Each age group encounters specific struggles unique to their age range and environment. But no matter the situation, anxiety, frustration, and loneliness are common symptoms across all sub-groups.
While a mental health crisis has spiked for all, Asian American women faced a notable increase. According to a January 2022 study by the American Psychological Association, Asian American women have the highest rate of suicide among all women over 65.
“This age group is a unique one,” said Lee. “Many were immigrants who carried collective trauma from the process of immigration—this reinforces their isolation and loneliness, and neither their native country nor their adopted one truly feels like home.”
“The quality of care for immigrants at that age is also not ideal. Some may struggle to access social benefits due to a lack of status or income during the early years of immigration.”
Separation from family, particularly children, can also be devastating for mothers due to the value of a collective family unit in Asian culture.
“It’s hard for parents to find meaning in life when they’re separated from their children,” said Lee.

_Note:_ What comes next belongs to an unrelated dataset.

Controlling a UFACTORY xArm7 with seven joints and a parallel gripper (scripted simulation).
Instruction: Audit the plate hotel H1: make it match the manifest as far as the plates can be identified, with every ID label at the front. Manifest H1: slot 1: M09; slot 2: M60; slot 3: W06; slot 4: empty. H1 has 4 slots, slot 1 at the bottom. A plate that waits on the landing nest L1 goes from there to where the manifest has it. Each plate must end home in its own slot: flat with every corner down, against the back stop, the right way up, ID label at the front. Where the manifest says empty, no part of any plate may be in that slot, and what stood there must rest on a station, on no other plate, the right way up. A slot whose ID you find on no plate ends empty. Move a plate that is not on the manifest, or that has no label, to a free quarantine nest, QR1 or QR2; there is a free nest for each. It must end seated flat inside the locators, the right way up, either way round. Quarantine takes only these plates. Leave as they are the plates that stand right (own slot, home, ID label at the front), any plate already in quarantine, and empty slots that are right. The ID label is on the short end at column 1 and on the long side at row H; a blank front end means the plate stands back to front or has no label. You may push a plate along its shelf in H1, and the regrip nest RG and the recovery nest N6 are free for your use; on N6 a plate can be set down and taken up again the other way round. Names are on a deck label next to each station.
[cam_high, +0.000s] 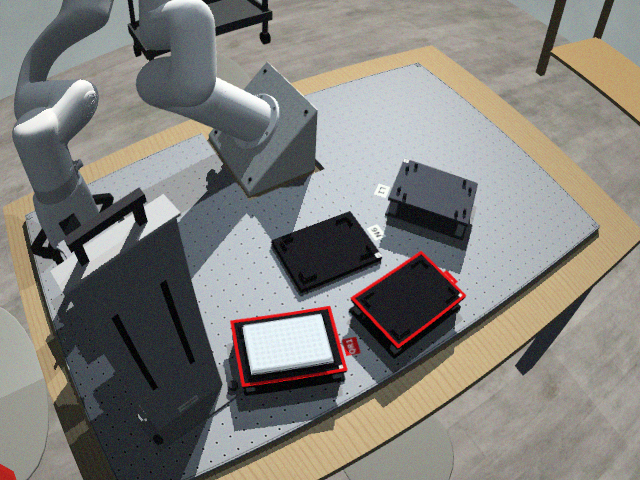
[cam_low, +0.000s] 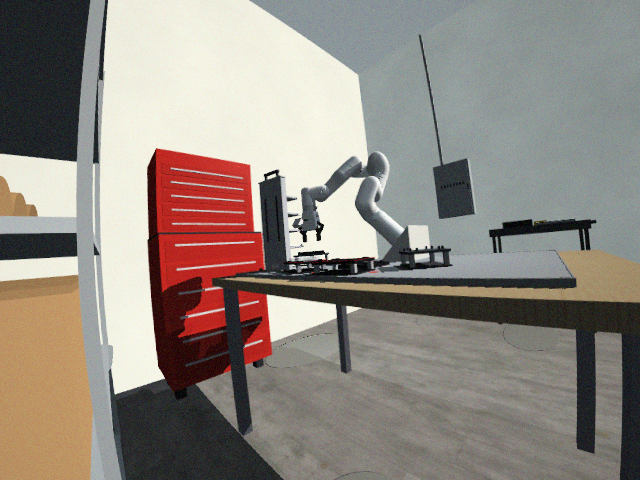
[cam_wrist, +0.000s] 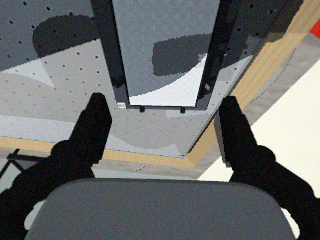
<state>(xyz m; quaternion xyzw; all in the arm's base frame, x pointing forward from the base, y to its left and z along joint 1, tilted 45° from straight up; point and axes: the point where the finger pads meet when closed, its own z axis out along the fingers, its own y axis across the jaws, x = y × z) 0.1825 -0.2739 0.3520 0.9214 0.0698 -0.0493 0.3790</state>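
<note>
Right now my hand is 1 cm short of the dark-framed plate and 7 cm above it. Also, from my hand: handle: 27 cm ahead, 4 cm to the left, 31 cm above; then plate hotel H1: 27 cm ahead, 4 cm to the left, 7 cm above; then white well plate: 28 cm ahead, 24 cm to the left, 9 cm below.
</note>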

Additionally, with life expectancy higher among Asian women than men, many women are often left to shoulder the emotional burden of their family’s estrangement without their spouse. Without any family connection, mothers in this situation often cannot find meaning in their life.
While familial relationships may dictate how Asian women process their mental health, men face a different set of challenges. Gender roles and expectations cause men to suppress their feelings, especially if they’re the family’s breadwinner. The burden of providing for the family, said Lee, leaves no room for vulnerability.
“It’s a common trend to have men brought into the clinic by their wives and families,” said Lee. “It’s not impossible, but it’ll take more time [for men] to overcome [generational stigma] compared to Asian American women.”
How to address and manage stigma
Although it’s challenging to overcome learned habits, environmental influence can help combat existing stigma.
Lee suggests that people look into integrated care—a service model that ICHS specializes in. With integrated care, a patient could go to a clinic and address one issue while also receiving care for other aspects of one’s well-being such as physical, mental, dietary care, and more.
Because an integrated care team offers comprehensive care, said Lee, it can be especially helpful for older Asian Americans because it’s much easier for them to recognize physical issues and symptoms instead of emotional ones. Then, when they come in to have a physical issue examined, mental issues can also be addressed—even in their native tongue.
“As a member of an integrated care team, it’s just as helpful to have behavioral knowledge as it is to have medical knowledge, and to then communicate with a medical care provider to help them understand the physical and mental well-being relationship,” said Lee.
Community can also play a fundamental role in providing mental health care.
“Support groups would be a great choice if seeking professional help is disapproved of in the family or culture” said Lee.
“Nowadays, with technology and social media, it’s much more convenient to find people that share your common values and issues. The benefit of being part of a support group and community is that it eliminates feelings of loneliness, but it also provides an opportunity to learn more about mental health in general. It could even be an entry point to seeking professional mental help on an issue.”
In addition to ICHS’s services, Lee suggested other local nonprofits, such as Chinese Information and Service Center, ICHS Legacy House, or Asian Counseling and Referral Service, that provide community or social activities that cater to Asian adults.
“You don’t have to utilize their individual therapy sessions,” said Lee. “You can still join their group activities to find and connect with other people.”